*TASK DETAILS*:
For the data below, restate word for word only the lines from the line containing "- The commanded" through the line containing "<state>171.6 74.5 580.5", both ends included.

*DATA EXTRACT*:
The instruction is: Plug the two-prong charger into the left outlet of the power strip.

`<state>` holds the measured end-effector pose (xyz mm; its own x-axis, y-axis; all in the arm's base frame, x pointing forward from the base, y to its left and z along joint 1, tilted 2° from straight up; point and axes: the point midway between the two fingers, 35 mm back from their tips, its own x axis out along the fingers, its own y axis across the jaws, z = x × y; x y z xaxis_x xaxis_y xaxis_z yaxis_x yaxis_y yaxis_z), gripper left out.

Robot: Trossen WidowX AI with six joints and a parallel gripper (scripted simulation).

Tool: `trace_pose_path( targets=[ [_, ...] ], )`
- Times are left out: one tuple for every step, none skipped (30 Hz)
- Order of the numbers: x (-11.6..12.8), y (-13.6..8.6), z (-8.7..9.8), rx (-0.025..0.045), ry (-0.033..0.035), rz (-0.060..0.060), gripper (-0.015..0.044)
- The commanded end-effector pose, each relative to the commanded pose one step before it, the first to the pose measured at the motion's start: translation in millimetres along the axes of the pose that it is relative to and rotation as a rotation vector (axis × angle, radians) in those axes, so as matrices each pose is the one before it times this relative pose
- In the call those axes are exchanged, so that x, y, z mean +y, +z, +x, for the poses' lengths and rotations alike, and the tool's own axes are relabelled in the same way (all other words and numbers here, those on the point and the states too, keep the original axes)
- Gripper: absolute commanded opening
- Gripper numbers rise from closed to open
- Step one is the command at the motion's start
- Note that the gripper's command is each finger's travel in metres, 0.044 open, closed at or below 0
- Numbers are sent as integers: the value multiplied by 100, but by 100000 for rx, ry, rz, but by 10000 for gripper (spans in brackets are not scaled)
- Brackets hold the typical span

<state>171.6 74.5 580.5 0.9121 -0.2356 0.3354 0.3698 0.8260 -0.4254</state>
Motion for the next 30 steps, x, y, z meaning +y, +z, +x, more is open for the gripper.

*WRITTEN ANSWER*:
- The commanded end-effector pose, each relative to the commanded pose one step before it, the first to the pose measured at the motion's start: translation in millimetres along the axes of the pose that it is relative to and rotation as a rotation vector (axis × angle, radians) in those axes, so as matrices each pose is the one before it times this relative pose
- In the call those axes are exchanged, so that x, y, z mean +y, +z, +x, for the poses' lengths and rotations alike, and the tool's own axes are relabelled in the same way (all other words and numbers here, those on the point and the states too, keep the original axes)
- Gripper: absolute commanded opening
- Gripper numbers rise from closed to open
- Step one is the command at the motion's start
- Note that the gripper's command is each finger's travel in metres, 0.044 open, closed at or below 0
- Numbers are sent as integers: the value multiplied by 100, but by 100000 for rx, ry, rz, but by 10000 for gripper (spans in brackets are not scaled)
- Brackets hold the typical span

<state>171.6 74.5 580.5 0.9121 -0.2356 0.3354 0.3698 0.8260 -0.4254</state>

No more output will be given.